Isn't the whole point of SIMD being as similar to original x86 instructions as possible? reusing as much the existing cpu as possible? Otherwise you would have something like the ps3?
Yes and no. SIMD (Single Instruction Multiple Data) as a concept has nothing to do with x86, it's basically just the concept of vectorizing the code and is used on many platforms.
The x86 SIMD extensions such as SSE and AVX, on the other hand, aim to integrate that concept with x86 and are therefore pretty similar.
If you care about latency, a modern 8-or-more core x86 with its L1/L2 cache segmentation and penalized-but-shared L3 cache is almost as complex. It becomes even more complex if you use the CPU topology to make inferences hyperthreading shared caches or need to deal with the shared FPU on older AMD processors.
My understanding is that the largest difference is that some of the Cell cores had different opcodes that meant you could schedule some threads on some cores but not any thread on any core.

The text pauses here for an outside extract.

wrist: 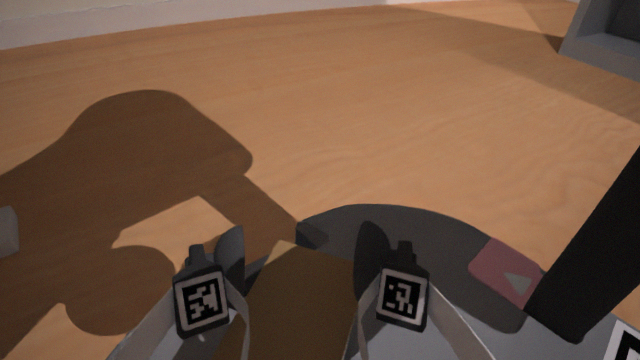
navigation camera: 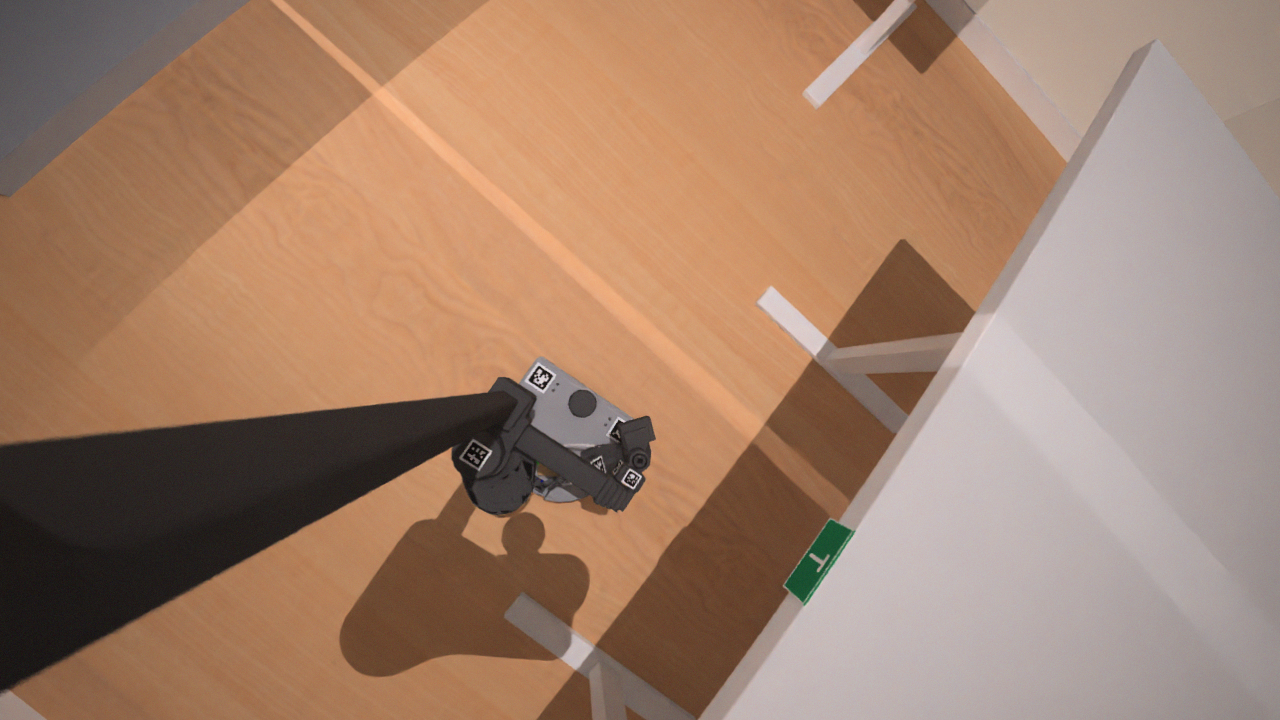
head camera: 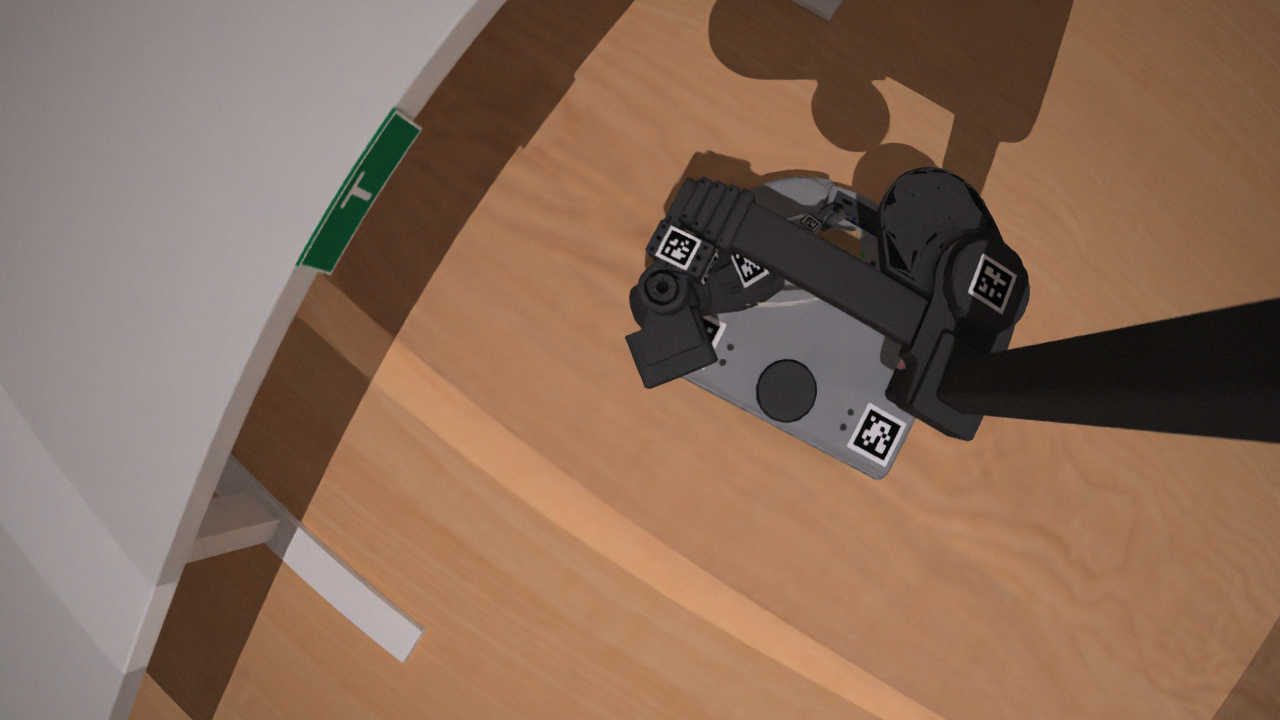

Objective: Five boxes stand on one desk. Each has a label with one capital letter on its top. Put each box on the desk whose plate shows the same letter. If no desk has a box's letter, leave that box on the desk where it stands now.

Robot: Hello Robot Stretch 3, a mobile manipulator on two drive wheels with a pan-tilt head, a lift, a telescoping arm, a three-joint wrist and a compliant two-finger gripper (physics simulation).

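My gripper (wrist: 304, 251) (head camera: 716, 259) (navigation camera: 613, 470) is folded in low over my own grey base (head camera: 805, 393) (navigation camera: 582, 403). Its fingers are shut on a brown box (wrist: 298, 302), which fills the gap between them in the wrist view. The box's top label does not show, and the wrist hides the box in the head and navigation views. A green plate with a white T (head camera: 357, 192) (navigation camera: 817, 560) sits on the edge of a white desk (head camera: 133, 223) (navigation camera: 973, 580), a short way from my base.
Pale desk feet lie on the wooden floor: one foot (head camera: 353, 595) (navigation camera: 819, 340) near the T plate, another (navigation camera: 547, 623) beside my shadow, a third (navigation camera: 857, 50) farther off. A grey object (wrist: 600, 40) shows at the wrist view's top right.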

I have written quite a bit of SPE code. The primary issue is that the SPE processor could only read/write to 256kB localized memory (without doing a DMA). So literally object orientated code doesnt even work (because of VTables). The c/c++ model is not designed for this type of architecture. Yes there were also limitations like vector only registers and memory alignment but the biggest issue was the local memory.